▶ [TASK INPUT]
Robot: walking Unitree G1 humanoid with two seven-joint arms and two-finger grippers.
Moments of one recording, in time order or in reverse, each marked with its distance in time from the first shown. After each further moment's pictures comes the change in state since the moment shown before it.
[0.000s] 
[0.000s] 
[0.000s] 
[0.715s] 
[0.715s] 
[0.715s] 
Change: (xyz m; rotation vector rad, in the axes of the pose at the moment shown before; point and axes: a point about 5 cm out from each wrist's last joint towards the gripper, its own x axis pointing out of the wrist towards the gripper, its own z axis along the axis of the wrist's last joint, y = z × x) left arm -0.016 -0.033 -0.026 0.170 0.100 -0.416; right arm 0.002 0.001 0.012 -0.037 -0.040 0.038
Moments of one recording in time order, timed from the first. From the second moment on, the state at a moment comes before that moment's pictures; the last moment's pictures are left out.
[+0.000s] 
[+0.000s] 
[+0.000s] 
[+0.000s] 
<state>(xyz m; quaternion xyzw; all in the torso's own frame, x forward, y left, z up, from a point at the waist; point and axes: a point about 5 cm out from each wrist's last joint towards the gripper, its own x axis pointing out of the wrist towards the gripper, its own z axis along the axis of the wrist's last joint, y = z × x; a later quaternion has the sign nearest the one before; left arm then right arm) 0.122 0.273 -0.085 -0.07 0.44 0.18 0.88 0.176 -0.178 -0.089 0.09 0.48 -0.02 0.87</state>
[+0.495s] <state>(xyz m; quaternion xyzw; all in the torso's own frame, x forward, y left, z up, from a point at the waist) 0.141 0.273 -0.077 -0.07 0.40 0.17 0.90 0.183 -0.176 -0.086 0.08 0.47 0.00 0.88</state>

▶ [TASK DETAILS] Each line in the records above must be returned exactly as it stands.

▶ [SOLUTION TO THIS EXERCISE]
Robot: walking Unitree G1 humanoid with two seven-joint arms and two-finger grippers.
Moments of one recording, in time order or in reverse, each marked with its distance in time from the first shown. After each further moment's pictures comes the change in state since the moment shown before it.
[0.000s] 
[0.000s] 
[0.000s] 
[0.715s] 
[0.715s] 
[0.715s] 
Change: (xyz m; rotation vector rad, in the axes of the pose at the moment shown before; point and axes: a point about 5 cm out from each wrist's last joint towards the gripper, its own x axis pointing out of the wrist towards the gripper, its own z axis along the axis of the wrist's last joint, y = z × x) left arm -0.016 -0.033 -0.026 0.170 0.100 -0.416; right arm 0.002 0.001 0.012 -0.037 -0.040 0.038
Moments of one recording in time order, timed from the first. From the second moment on, the state at a moment comes before that moment's pictures; the last moment's pictures are left out.
[+0.000s] 
[+0.000s] 
[+0.000s] 
[+0.000s] 
<state>(xyz m; quaternion xyzw; all in the torso's own frame, x forward, y left, z up, from a point at the waist; point and axes: a point about 5 cm out from each wrist's last joint towards the gripper, its own x axis pointing out of the wrist towards the gripper, its own z axis along the axis of the wrist's last joint, y = z × x; a later quaternion has the sign nearest the one before; left arm then right arm) 0.122 0.273 -0.085 -0.07 0.44 0.18 0.88 0.176 -0.178 -0.089 0.09 0.48 -0.02 0.87</state>
[+0.495s] <state>(xyz m; quaternion xyzw; all in the torso's own frame, x forward, y left, z up, from a point at the waist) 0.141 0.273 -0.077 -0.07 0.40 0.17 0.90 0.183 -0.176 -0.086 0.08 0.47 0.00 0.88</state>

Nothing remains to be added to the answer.